都市ラークネスを出ると、2人はルークに触れる。
「行きますよ、“瞬間移動”!!!」
瞬間、ルークの自宅前に到着する。
「す、すごい!」
リリアーナは驚いていた。
そして、ルークの家を見て、さらにびっくりする。
「ルーク様の家って、ボロボロだったんですね。」
「ほらみろ、同じ答えが返ってきたぞ。」
フェイドの言葉に、ルークは困る。
「あー・・・
まぁ、ボロボロに見えるだけで、これが普通なんですよ。」
ルークは返答に困るのだった。
ルークらは、自宅から離れた場所へと移動する。
当然だが、そこには何もない。
「よし、着いたな。」
「あの、ここで修行を?」
「あぁ、そうだ。
リリアーナは下がってろ。
危ないからな。」
フェイドの言葉に従い、リリアーナは数歩下がる。
ルークが結界を張ると、リリアーナは更に驚く。
四角い透明な箱が出来上がり、そこにフェイドが入っていく。
かかしもどきが出現すると、修行が開始される。
フェイドの修行は、簡単なものではなかった。
それは、リリアーナの目から見ても、明らかであった。
まずは、魔力の安定化から始める。
安定した時点で解き放つ。
魔力が足りなければ、ルークから注意され、再度同じことの繰り返し。
フェイドは汗をかきながら、集中していた。
そんな兄の姿をみて、リリアーナは少し感動していた。
いつも暴れん坊みたいな兄が、まじめに魔法の鍛錬をしていることに。
あとで、お父様に報告しようと、こっそりと思うのだった。
その後も、リリアーナは黙ってフェイドを見守っていた。
お茶を持ってきていたのに、出すのを忘れてしまったため、すっかり冷めてしまっていた。

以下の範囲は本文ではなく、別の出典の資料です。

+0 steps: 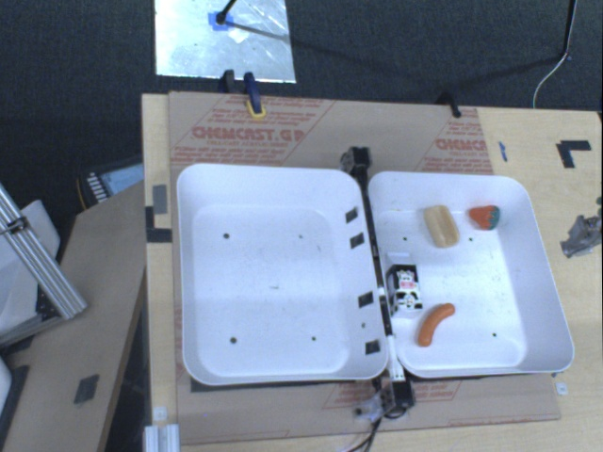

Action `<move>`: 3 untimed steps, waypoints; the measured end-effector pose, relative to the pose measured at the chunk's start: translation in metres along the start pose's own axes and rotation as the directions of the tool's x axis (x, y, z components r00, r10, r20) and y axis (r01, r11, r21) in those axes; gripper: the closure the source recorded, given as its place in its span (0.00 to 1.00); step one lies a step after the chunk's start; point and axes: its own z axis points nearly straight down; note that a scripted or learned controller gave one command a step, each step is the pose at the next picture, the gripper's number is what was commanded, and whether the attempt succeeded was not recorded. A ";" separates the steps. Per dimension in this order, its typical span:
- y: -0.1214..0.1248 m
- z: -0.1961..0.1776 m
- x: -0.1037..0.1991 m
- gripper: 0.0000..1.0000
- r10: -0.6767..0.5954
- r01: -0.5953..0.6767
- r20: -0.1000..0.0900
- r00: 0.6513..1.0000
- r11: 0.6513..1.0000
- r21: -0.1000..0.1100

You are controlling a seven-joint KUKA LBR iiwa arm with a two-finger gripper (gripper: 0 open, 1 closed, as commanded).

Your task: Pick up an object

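Gripper (582,234), a grey form at the right edge of the bench, outside the rim of the right bin (545,252); how it stands, open or closed, cannot be told, and nothing is seen in its hold. All four objects lie to its left, inside the right bin. Nearest the gripper, a small strawberry-like piece (484,217), red-orange with green at one end, close to the far rim. Just beyond it, a tan bread roll (440,226), oblong. Lower and farther left, an orange sausage (434,324), curved, with open white floor all around. A black-and-white cow-patterned toy (406,288) sits against the divider wall. The left bin (203,281) lies farthest off.
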 end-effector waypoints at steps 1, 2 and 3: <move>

夕方になる頃、フェイドはすっかり疲れ切っており、ルークに支えられながら結界から出て来た。
そして、ようやく、一つ目の魔法が完成したのだった。
その日の夜。
リリアーナの部屋に、ルークが訪れていた。
ドアをノックするも、返事がない。
「あれっ?」
もう一度ノックすると、慌ててドアが開く。
「申し訳ありません。
考え事をしておりました。」
リリアーナが慌てて謝る。
「大丈夫ですよ。」
ルークはそうフォローすると、中へ案内される。
ソファに座ると、リリアーナよりお茶を受け取る。
お茶を一口飲む。
おいしい。
「今日もお茶がおいしいですね。
ありがとうございます。」
「ありがとうございます、ルーク様。」
そう言って、リリアーナはルークの隣に座る。
「どうかしましたか?」
ルークはリリアーナの様子がおかしいことに気が付いていた。
いつもなら、すぐに会話の話題を提供してくるのに、今日は黙り勝ちなのだ。
「はい、その、お兄様の一生懸命な姿に、びっくりしたんです。
あの、いつも暴れん坊なお兄様が、頑張っている姿を初めて見たんです。」
「そうなんですか?
いつも、修行中はあんな感じなんですよ。」
ルークの言葉に、さらに驚く。
いつも気合を入れて、頑張っているのか。
とても想像がつかないが、ルークの言葉に嘘はないのだろう。
「あの、ルーク様。
たまにでいいので、私も修行についていってもいいでしょうか?
もちろん、邪魔はしませんから。」
ルークは驚くも、コクリとうなずく。
「行きたくなったら、声をかけてください。
3つ上級魔法を極めるまでの期間ですが、それでよければ。」
「はい、ありがとうございます。」
そう言って、リリアーナは笑顔になるのだった。